Almost eight years ago, Kenya was treated to a shock with headlines in both local media and international reporting of an unexpected fatality at Maasai Mara.

On August 8, 2016, Dong Yi and his wife Luo Jinli aged 45 years checked in to Sun Africa Hotels t/a Keekorok Lodge Maasai Mara.

As the day came to an end, the couple went to the restaurant for their meal and while there, an altercation occurred that would change their lives forever.

The squabble happened in Chinese between the couple and one Lee Changpin, who accused them of occupying the table that had been reserved for him.

As the argument ensued, Changpin left the table only to return with a steak knife which he used to stab both Yi and Jinli.

Jinli succumbed to the injuries while Yi, who had been stabbed in the belly and arm was rushed to Nairobi for treatment.

Three years later on August 5, 2019, Yi moved to the High Court at Narok blaming Keekorok Lodge for negligence.

Through his advocate Conrad Maloba, Yi told the court it was because of the lodge’s negligence that Changpin was able to attack them.

He prayed for general damages for pain and suffering, damages under the Fatal Accidents Act, damages for loss of dependency, damages for loss of life expectation and special damages of Sh2,065,100.

Yi told the court that before her death, his wife was a security manager in Beijing where she earned two million yuan.

This, he said, was not average and depended on dividends and other elements.

He notified the court that in their society dependants include Jinli’s mother, his mother and himself.

Yi stated that he had opted to blame the hotel because if it had had sufficient security, the incident would have been avoided.

He added that during the first confrontation, there was no intervention by any hotel employee or security.

This resulted in his argument that the lodge had not quantified its duty of care towards him and his late wife.

On its part, Keekorok Lodge said there were adequate security measures at all times, arguing that the couple and their guide failed to report the incident despite having the opportunity to.

It said the incident was so remote that it could not have been reasonably foreseen.

The court heard that the lodge did not place guards inside the dining hall and that the weapon used, a steak knife, was on the tables for the purpose of eating not stabbing.

The lodge blamed the assigned tour guide saying he ought to have acted.

At the same time, it did not dispute that it owed Yi and Jinli a duty of care but argued that it had breached it.
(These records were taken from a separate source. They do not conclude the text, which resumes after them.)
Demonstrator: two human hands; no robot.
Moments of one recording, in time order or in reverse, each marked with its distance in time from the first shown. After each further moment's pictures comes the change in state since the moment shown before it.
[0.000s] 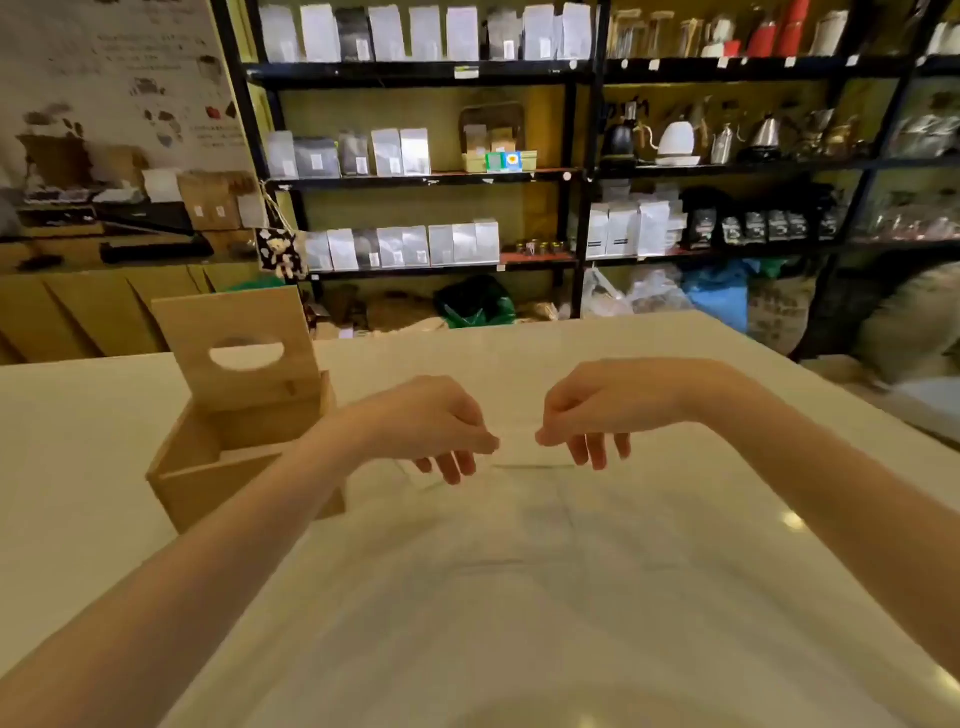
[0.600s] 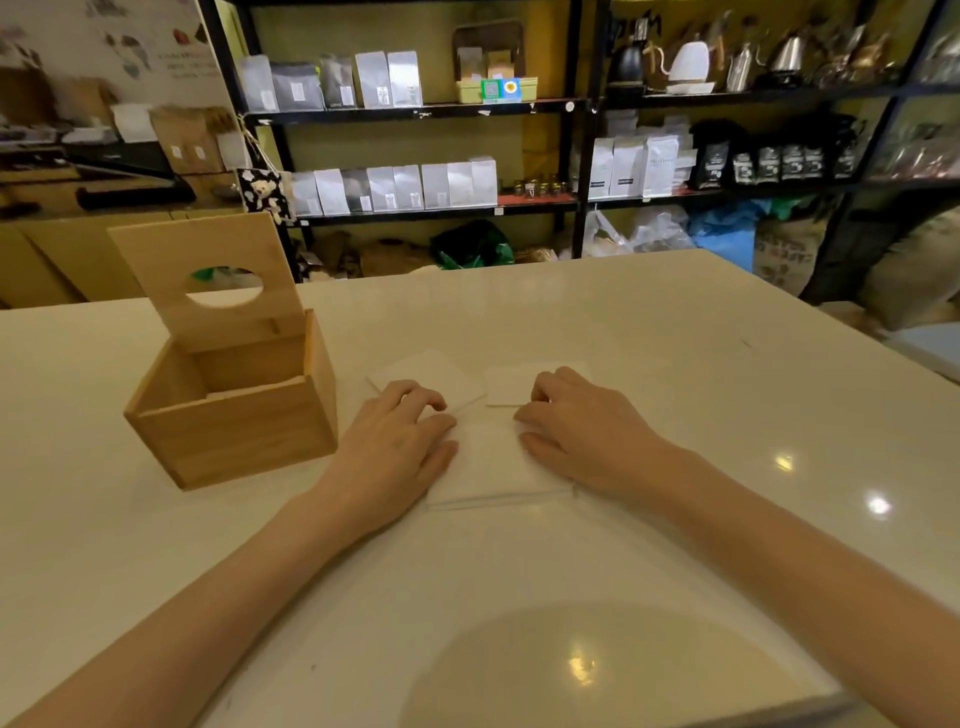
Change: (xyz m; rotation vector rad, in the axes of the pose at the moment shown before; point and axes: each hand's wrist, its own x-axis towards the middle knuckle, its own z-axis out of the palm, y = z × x) left_hand -0.001 -0.077 0.069 0.519 0.558 0.279; right_hand 0.027 0.027 0.088 -0.454 0.606 -0.218
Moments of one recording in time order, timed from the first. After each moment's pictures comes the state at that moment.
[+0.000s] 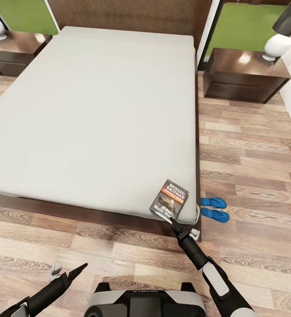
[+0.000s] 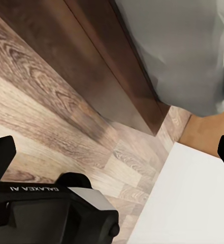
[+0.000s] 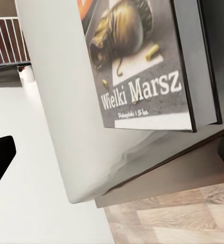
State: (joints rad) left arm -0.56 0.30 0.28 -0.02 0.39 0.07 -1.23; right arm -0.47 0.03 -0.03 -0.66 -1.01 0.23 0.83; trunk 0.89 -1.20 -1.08
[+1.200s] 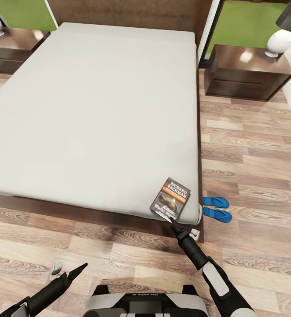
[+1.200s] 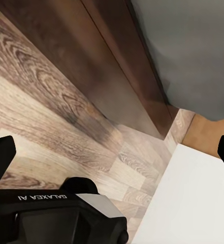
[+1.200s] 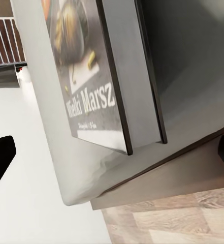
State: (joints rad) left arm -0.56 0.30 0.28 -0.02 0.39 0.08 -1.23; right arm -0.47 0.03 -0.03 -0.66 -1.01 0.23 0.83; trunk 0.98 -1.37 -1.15
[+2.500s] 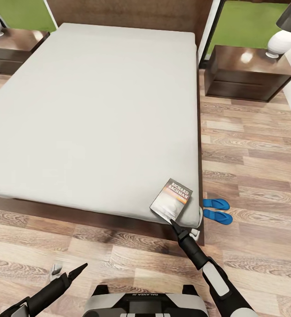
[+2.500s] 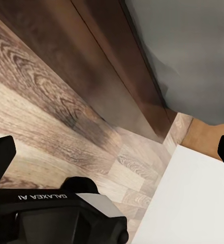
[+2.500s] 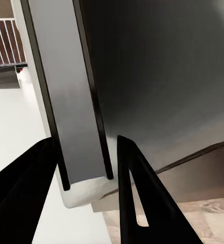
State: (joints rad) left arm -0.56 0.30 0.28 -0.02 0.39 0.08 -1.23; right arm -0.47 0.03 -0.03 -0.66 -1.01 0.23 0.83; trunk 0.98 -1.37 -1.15
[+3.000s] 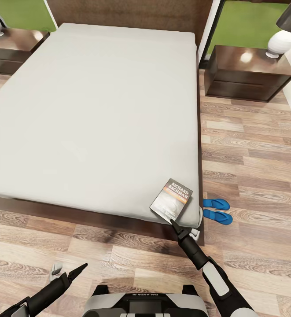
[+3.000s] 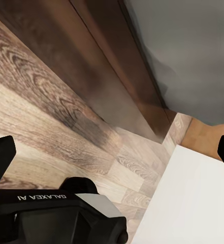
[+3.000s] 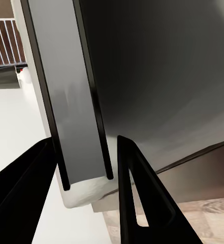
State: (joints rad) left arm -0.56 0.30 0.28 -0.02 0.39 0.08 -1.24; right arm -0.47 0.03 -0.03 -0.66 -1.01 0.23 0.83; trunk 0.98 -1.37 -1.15
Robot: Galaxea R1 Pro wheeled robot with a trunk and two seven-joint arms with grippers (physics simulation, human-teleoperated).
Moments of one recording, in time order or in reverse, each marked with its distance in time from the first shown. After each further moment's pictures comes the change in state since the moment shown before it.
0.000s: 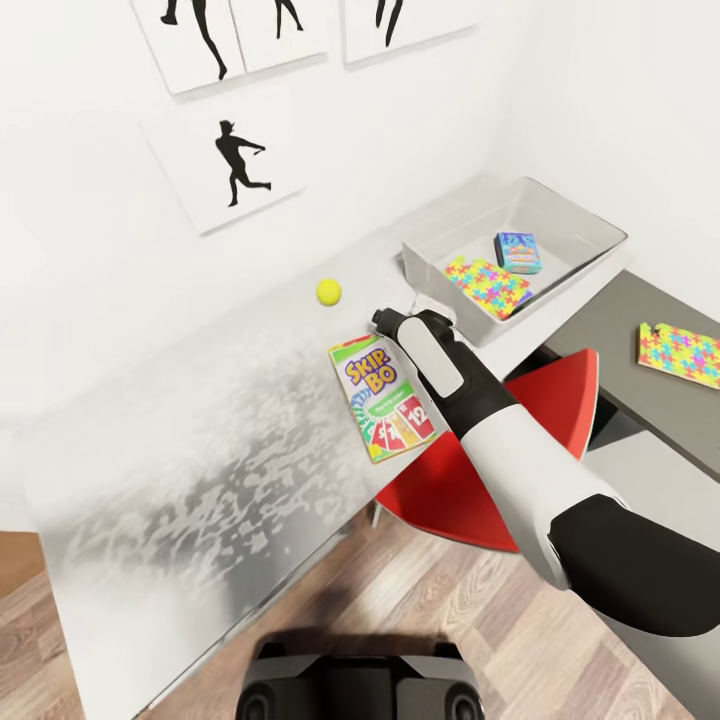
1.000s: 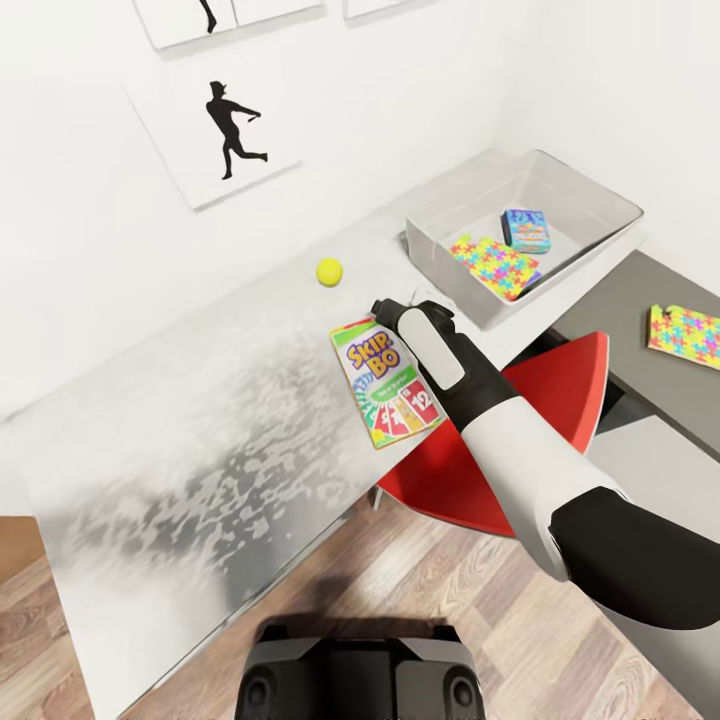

It stated that the occurrence of an injury or harm on an occupier’s premises was not enough to warrant an occupier’s negligent liability.

An occupier’s liability is a specific type of negligence involving damage caused by a breach of a duty of care.

According to the legal dictionary, a duty of care is a legal responsibility of a person or organisation to avoid behaviors or omissions that could reasonably be foreseen to cause harm to others.

Keekorok Lodge argued that there was no causation link between its conduct and the event causing harm and loss to Yi and his late wife.

“Mr Changpin is personally liable for the stabbing and for the damage suffered by the plaintiff (Yi) and the deceased,” it argued.

Noting the arguments, it stated that Yi was not entitled to any reliefs sought.

Upon determination, Narok High Court Judge Francis Gikonyo found that the use of eating knives as weaponry is foreseeable as is fighting in restaurants.

“In light thereof, the court finds and holds the defendant (Keekorok Lodge) to be wholly liable for breach of duty of care to the plaintiff and the deceased,” he stated.

On the reliefs sought, the judge found that Sh100,000 for pain and suffering that reasonable.

Ruling that Jinli was depended upon by her child, mother, mother -in-law and husband, Justice Gikonyo found dependent is proven.

He noted that since Jinli was 45 years old, it is reasonable to say she would have worked up to 60 years.

Considering the uncertainties of life, he used a multiplier of 15 years to calculate the relief for loss of life expectancy.

On a dependent ratio of 2/3, the court calculated the same to amount to 21,598,670 Chinese Yuan (Sh426,141,759.1).

The court also awarded Sh727,000 for death and funeral expenses incurred, and RDM 23,728 on special damages.

In a separate case, Changpin has since been charged with murder.